Based on the value of \(\lambda _1\) and \(\lambda _2\), the contributions of these two modules are quantified with Eq. (13). The weight \(\alpha _1\) of SVM module is 0.5455, and the weight \(\alpha _2\) of RF module is 0.4545. Further, the final prediction results (vector \(\varvec{\eta }\)) of the intelligent data-driven model are generated with Eq. (14). The fractions in \(\varvec{\eta }\) hinder the classification with label 0 and 1. Therefore, the classification threshold \(\sigma \) is identified by the proposed model intelligently. The search range is from 0 to 1 with an increasing unit 0.001. It indicates that the iterations for the search process is 1000, and Fig. 3 illustrates the search results.

Fig. 3
figure 3

The searching results for classification threshold

Fig. 4
figure 4

The importance value of variables

From Fig. 3, it is clearly found that:

  1. 1.

    The most appropriate threshold \(\sigma \) is 0.546. Therefore, if \(\eta _i\ge 0.546\), it is classified as 1, and if \(\eta _i<0.546\), it is classified as 0.

  2. 2.

    Based on the threshold \(\sigma \) (0.546), the accuracy rate \(\lambda \) of the proposed intelligent data-driven model is the best with the value of 80.43%. It should be noticed that the prediction performance of the proposed model \((\lambda = 80.43\%)\) outperforms the single SVM approach \((\lambda _1 = 78.26\%)\) and single RF approach \((\lambda _2 = 65.22\%)\). As a result, it is demonstrated that the proposed model could be a user-friendly tool to enhance the diagnosis accuracy for CVA.
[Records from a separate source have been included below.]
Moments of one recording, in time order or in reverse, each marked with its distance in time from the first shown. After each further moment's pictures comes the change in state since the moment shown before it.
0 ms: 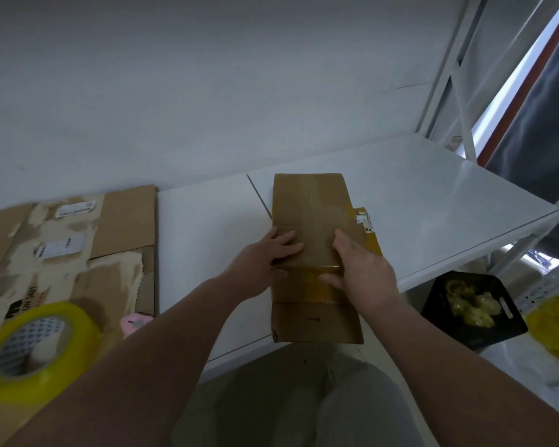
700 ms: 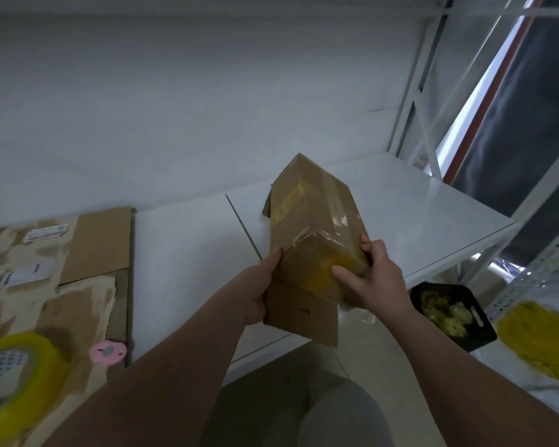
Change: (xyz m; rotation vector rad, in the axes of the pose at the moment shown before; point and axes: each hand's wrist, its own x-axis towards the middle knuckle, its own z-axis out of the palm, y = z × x) left_hand 0.017 0.058 0.004 -1.356 -0.111 -0.764; right_hand -0.009 0.053 -0.030 0.590 0.097 0.246
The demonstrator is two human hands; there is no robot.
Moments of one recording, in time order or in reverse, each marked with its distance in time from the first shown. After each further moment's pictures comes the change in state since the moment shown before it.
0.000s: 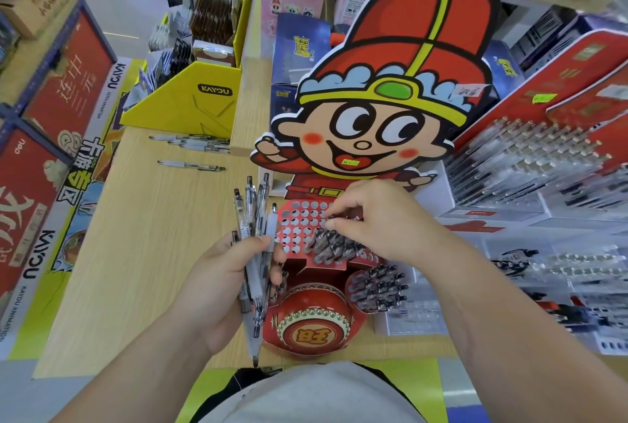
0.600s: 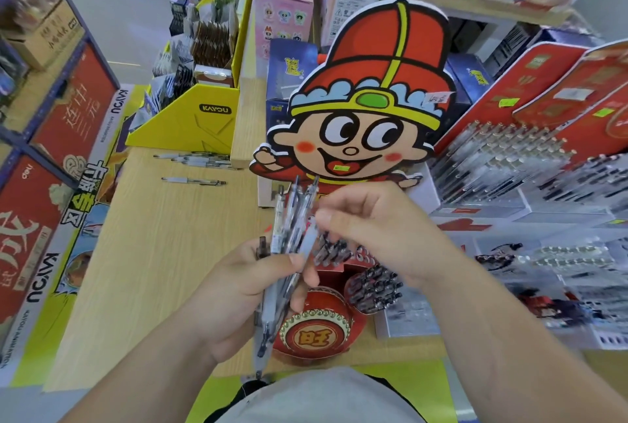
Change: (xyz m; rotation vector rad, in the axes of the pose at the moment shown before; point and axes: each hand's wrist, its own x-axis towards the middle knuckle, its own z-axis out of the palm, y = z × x) left_hand -0.033 0.019 0.020 0.148 -0.369 0.083; right_hand -0.041 -0.038 -0.012 0.806 0.068 0.071
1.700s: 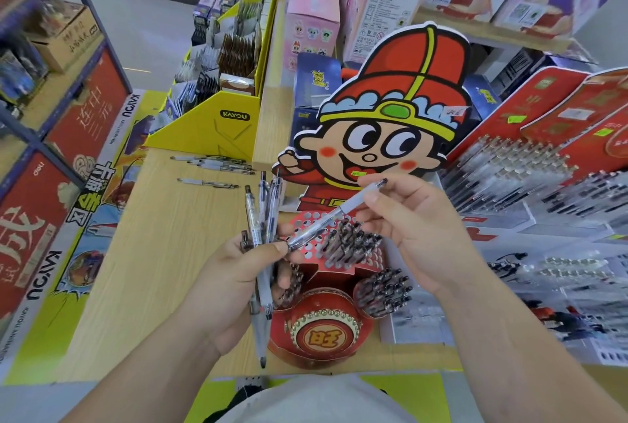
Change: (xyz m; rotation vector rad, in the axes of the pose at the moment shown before) left_hand -0.016 0.000 -0.017 -0.133 0.265 0.072; right_hand -0.010 0.002 0.004 0.345 0.242 -0.041
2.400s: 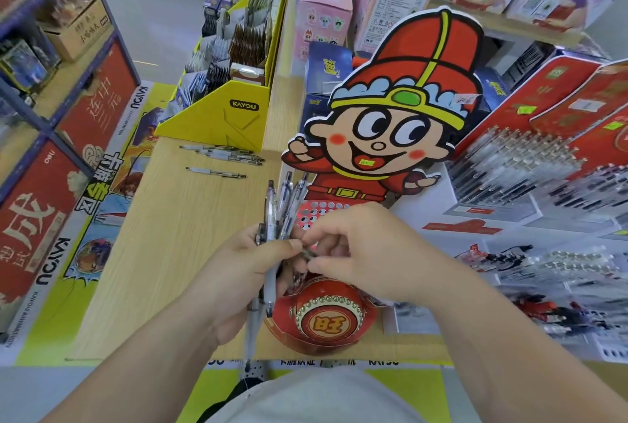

4.3 The importance of variables

The impact of the 12 variables on CVA is obviously different, that then affects medical decisions. Therefore, identifying variables importance is essential for healthcare issue. By using the proposed intelligent data-driven model, the importance of the 12 variables is computed with the experimental data, and Fig. 4 shows the results. The top 5 important variables are FENO (fractional exhaled nitric oxide), EOS% (eosinophils ratio), MMEF75/25 (maximum mid-expiratory flow between 25%-75%), FEV1/FVC (ratio of forced expiratory volume in one second and forced vital capacity) and PEF (peak expiratory flow), with the importance values of 14.8831, 11.6639, 7.6610, 4.7220 and 4.6642 respectively. As a result, these attributes are the crucial indicators for CVA, and the efficiency and accuracy for diagnosis could be improved significantly. Meanwhile, this case also verifies the application value of the proposed model in healthcare field.

5 Conclusions

In this era, various activities are reformed by massive data. In this paper, an intelligent data-driven model is developed for disease diagnosis. This model integrates the advantages of both SVM (support vector machine) and RF (random forest), and it is then applied to the diagnosis of CVA (cough variant asthma). The experimental data is collected from a real hospital in China, that includes 137 samples. According to the experiment results, it is demonstrated that the proposed model outperforms single SVM approach and single RF approach in prediction performance. Meanwhile, the importance levels of factors affecting CVA are identified, and the top 3 important factors are FENO, EOS% and MMEF75/25. Based on the case application, it is verified that the proposed model is an effective tool in healthcare field. This research proposed a hybrid model by combining two machine learning approaches, with theoretical contribution. In terms of application value, the model could effectively improve CVA diagnosis performance. The future study could investigate applications of the model in other areas and related parameters could be optimized further.